And here they are finally. I wasn't able to edit the size down any, but this is it. 
I initially used SW stain and finish remover, then followed with a wood brightener. Being in the condition it was in, I was able to use the stripper at about 50% strength which cut down on it's effect on my exposed skin.
I recommended two coats of stain, but he was set on only one coat from the beginning, so that's what was done. I used Farrell-Calhoun's #171 line oil based stain and did apply two coats onto the doghouses as they sucked it up like crazy and i didn't want to have to go back up there.
The shutters were painted with F-C Rustic Stain, which is a solid latex stain.
Overall, considering how he insisted it be done and the shape it was in, it turned out ok. I would have liked to have been able to get him to agree to my initial suggestion, but they were happy with it and that's good with me.
Just next time, I will either reach the agreement more in my favor or pass on the job.


----------



## straight_lines (Oct 17, 2007)

Being you said you didn't make as much as you hoped what do you think you under priced? Labor on the prep or materials? 

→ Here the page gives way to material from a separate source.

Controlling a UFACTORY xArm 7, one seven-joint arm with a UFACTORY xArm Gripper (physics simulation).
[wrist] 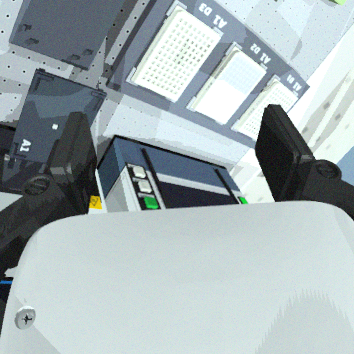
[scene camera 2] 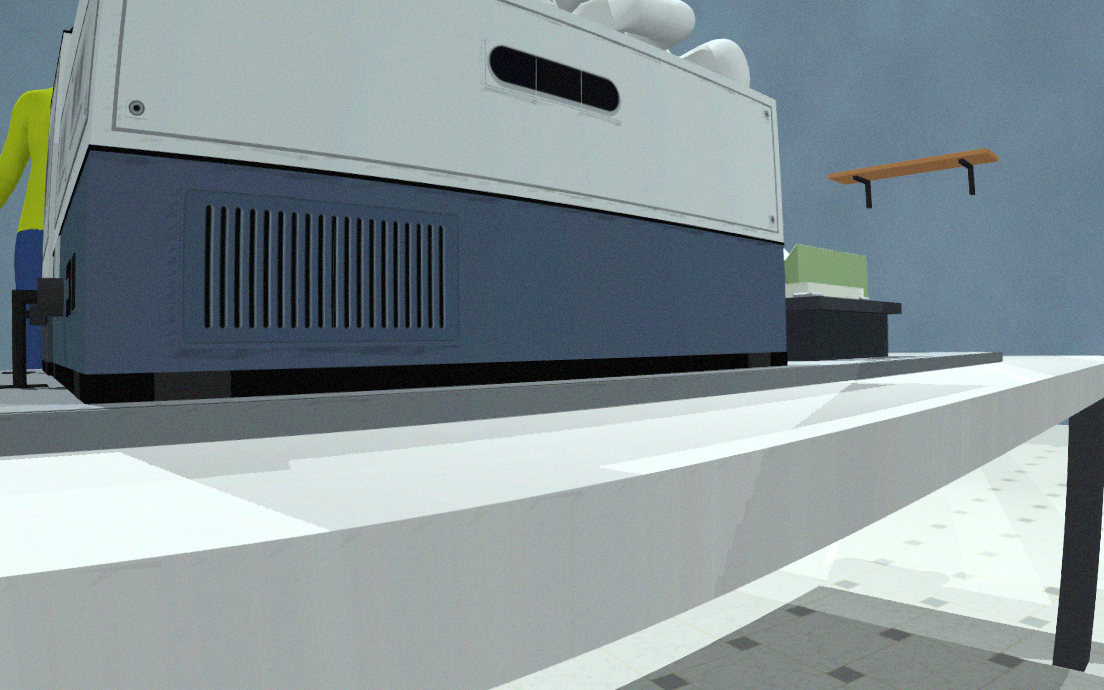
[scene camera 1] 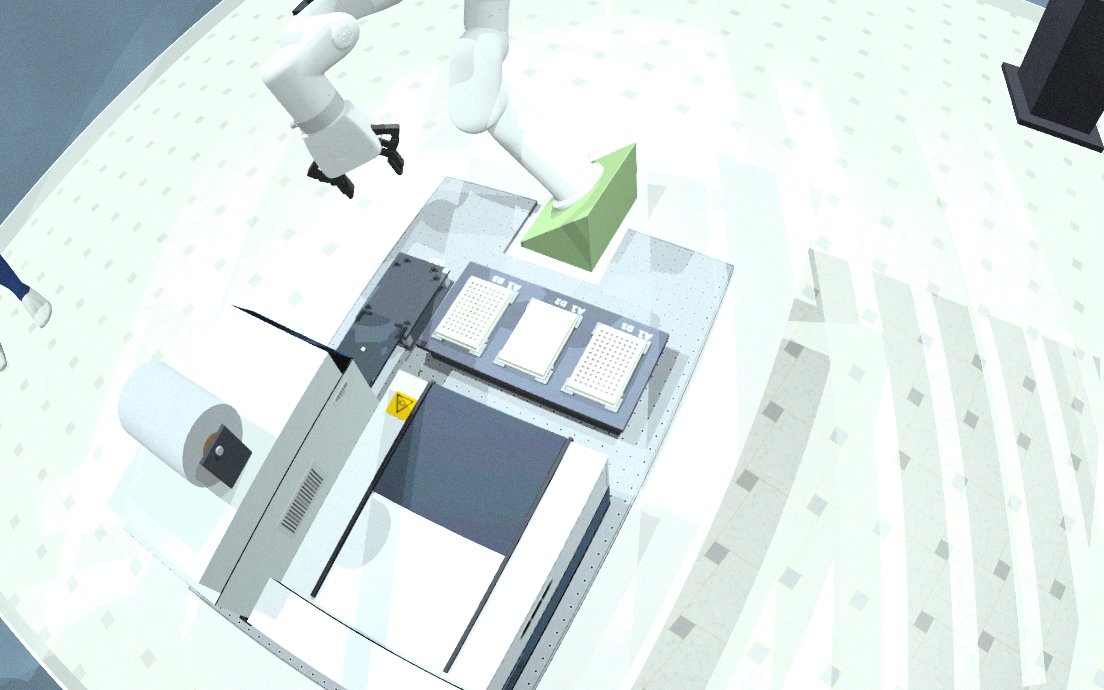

It turned out pretty good thou mate.


----------



## painterman (Jun 2, 2007)

well done!! you should be proud


----------



## Workaholic (Apr 17, 2007)

Nice major improvement. :thumbsup:
Sounds like you learned form this project and that is worth more than one job in the long run.


----------



## JAPaint (Sep 14, 2009)

straight_lines said:


> Being you said you didn't make as much as you hoped what do you think you under priced? Labor on the prep or materials?
> 
> It turned out pretty good thou mate.


I didn't actually underprice the labor, but that is where I lost the profit. The homeowners are good friends that I go to church with, in their mid-80's, and I just wanted to do something nice for them which happened to include their change of mind that led to a more involved (stripping) prep job. Other than that, it pretty much went as I had expected, just a few headaches with things that had to be dealt with. All-in-all, it was worth the opportunity and lessons learned, not to mention it is also located at the city limits on the highway going into the largest city in a 30 mile radius. 

Thanks for the comments all.


----------